*** Dataset extract ***
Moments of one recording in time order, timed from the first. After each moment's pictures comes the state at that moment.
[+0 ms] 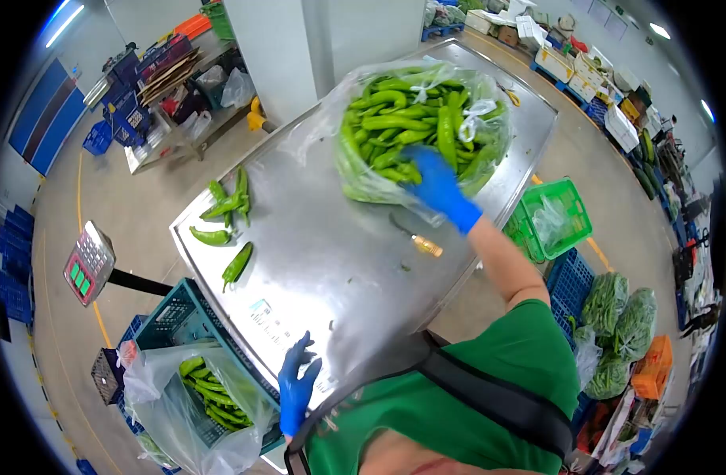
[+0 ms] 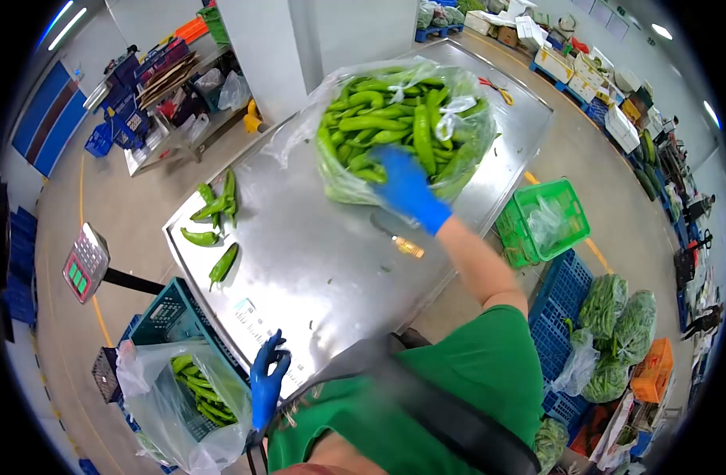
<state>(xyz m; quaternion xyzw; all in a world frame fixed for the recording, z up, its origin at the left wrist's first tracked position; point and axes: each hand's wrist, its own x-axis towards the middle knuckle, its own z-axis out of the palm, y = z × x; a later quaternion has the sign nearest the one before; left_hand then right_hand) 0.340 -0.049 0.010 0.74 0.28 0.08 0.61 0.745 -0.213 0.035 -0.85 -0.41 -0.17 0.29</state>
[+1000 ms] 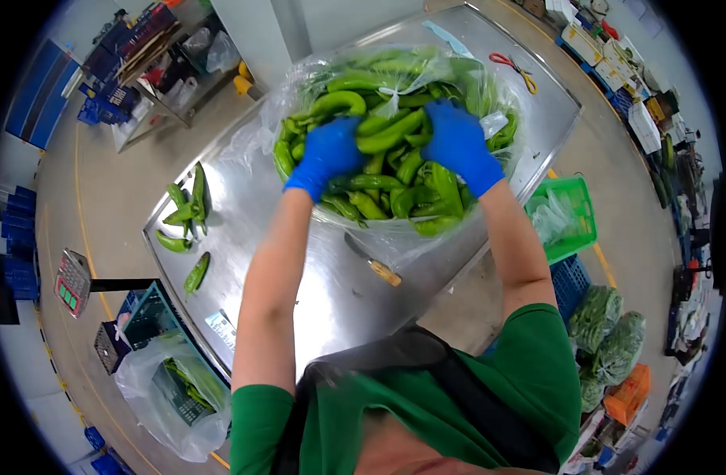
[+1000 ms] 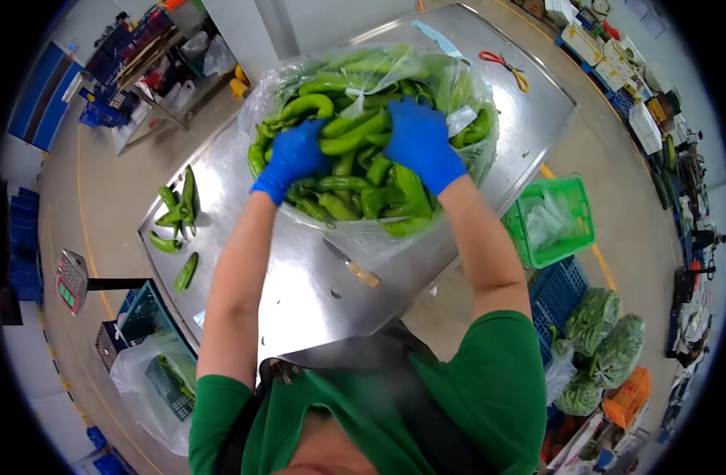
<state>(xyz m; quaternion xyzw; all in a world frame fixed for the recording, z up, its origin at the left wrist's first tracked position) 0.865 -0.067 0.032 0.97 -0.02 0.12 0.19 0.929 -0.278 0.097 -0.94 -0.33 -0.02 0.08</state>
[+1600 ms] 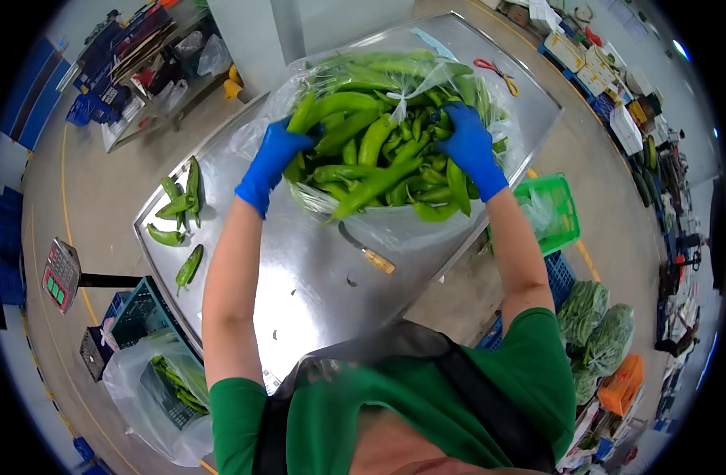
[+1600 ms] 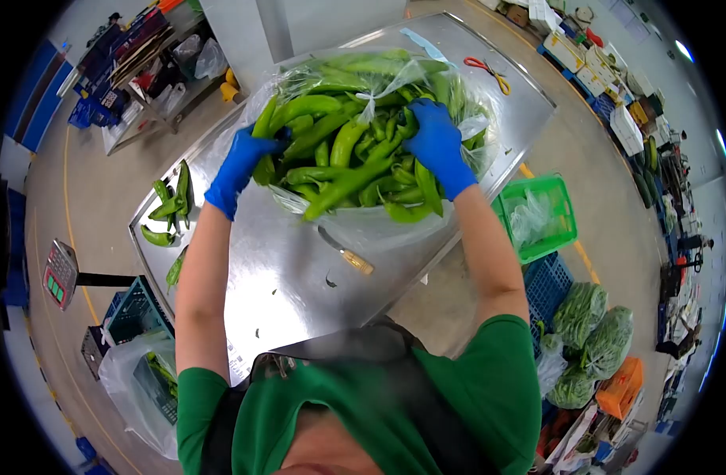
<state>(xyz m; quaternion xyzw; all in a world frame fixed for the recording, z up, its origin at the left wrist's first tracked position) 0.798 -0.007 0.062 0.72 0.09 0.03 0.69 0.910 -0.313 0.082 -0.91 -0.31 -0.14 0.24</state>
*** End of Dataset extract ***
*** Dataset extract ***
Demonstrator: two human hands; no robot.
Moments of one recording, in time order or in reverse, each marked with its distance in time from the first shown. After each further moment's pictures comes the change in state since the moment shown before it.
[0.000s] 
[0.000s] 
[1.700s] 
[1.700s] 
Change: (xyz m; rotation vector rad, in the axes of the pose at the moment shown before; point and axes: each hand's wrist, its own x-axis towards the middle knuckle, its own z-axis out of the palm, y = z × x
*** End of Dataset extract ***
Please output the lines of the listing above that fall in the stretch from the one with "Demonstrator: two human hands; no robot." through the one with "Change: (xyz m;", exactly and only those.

Demonstrator: two human hands; no robot.
Moments of one recording, in time order or in reverse, each marked with its distance in time from the first shown. After each further moment's pictures comes the change in state since the moment shown before it.
[0.000s] 
[0.000s] 
[1.700s] 
[1.700s] 
Change: (xyz m; rotation vector rad, in the axes of the pose at the moment shown before; point and axes: each hand's wrist, its own x-axis towards the middle knuckle, its own z-axis out of the palm, y = z × x

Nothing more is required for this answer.